Algorithm to remove vocal from sound track with bytes in sample code

1k views Asked by At

I want to remove vocals from mp3 sound tracks(remove signer voice from the song file), I turned the song file into byte lists but don't know how to remove it's vocal with bytes. does any body knows the algorithm of removing with bytes ?(I would be happy if you explain with a sample code with any languages [I work with dart]). I read this article but the bytes haven't left and right :

Algorithm to remove vocal from sound track

1

There are 1 answers

5
Wisblade On

Removing a voice isn't so simple. Usually, it's a combination of several tricks, like band-stop filters, spectrographic analysis (i.e. you'll need to use a FFT, Fast-Fourier Transform to switch to frequencies), and so on.

Simply "substracting" the two channels (i.e. phase cancellation) can't work if the original song wasn't properly recorded in studio, with voices being the ONLY centered track. If anything else (like drums or bass) is ALSO centered, you're dead.

Also, no algorithm would work "out-of-the-box": you'll need to set some parameters in order to let it work properly.

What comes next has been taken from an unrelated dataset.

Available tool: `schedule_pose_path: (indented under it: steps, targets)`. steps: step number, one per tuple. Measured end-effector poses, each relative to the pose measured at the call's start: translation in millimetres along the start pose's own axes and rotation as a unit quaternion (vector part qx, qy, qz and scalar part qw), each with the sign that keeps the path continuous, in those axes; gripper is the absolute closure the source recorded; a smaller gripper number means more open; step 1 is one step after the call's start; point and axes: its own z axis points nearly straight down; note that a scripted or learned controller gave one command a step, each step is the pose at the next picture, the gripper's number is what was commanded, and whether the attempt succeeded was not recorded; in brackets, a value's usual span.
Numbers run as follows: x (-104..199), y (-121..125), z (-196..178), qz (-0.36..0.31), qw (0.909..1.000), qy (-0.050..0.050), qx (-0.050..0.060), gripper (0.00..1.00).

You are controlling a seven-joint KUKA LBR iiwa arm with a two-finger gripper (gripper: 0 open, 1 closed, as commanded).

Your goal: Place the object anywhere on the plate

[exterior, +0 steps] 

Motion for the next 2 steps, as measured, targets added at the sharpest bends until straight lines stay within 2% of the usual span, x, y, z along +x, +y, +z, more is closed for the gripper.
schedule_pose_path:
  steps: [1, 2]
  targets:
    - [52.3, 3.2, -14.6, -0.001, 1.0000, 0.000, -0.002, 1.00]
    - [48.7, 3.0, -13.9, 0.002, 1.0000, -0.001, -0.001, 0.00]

For example, to setup band-stop filters:

  • Common human voices (spoken): 500-1000Hz
  • Male reference range: 64-523Hz
  • Female reference range: 160-1200Hz
  • Male bass: 82-392Hz
  • Male baritone: 123-493Hz
  • Male tenor: 164-698Hz
  • Female bass: 82-392Hz
  • Female mezzo-soprano: 123-493Hz
  • Female soprano: 220-1100

So if your song's singers are both a male bass and a female soprano, you'll need to cut all frequencies from 82 to 392 Hz (male) and from 220 to 1100 Hz (female). So finally, everything between 82 to 1100 Hz... That won't let so much instruments left! So you'll need to put markers on your timeline, when each singer is singing, and cut bands ONLY during these short periods - so you won't damage too much instruments.

The "right" way should be to try most of these tricks, on the tiniest possible durations (i.e. when a human is singing). You should first start to tag all these intervals so that you can try each algorithm on each sound sequence, and keep each time only the best one.

But if you're already lost by a "simple" phase cancellation, you may never be able to properly clean your song from its vocals. It's a quite advanced signal processing, and it will be even harder to apply if you don't know anything about signal processing.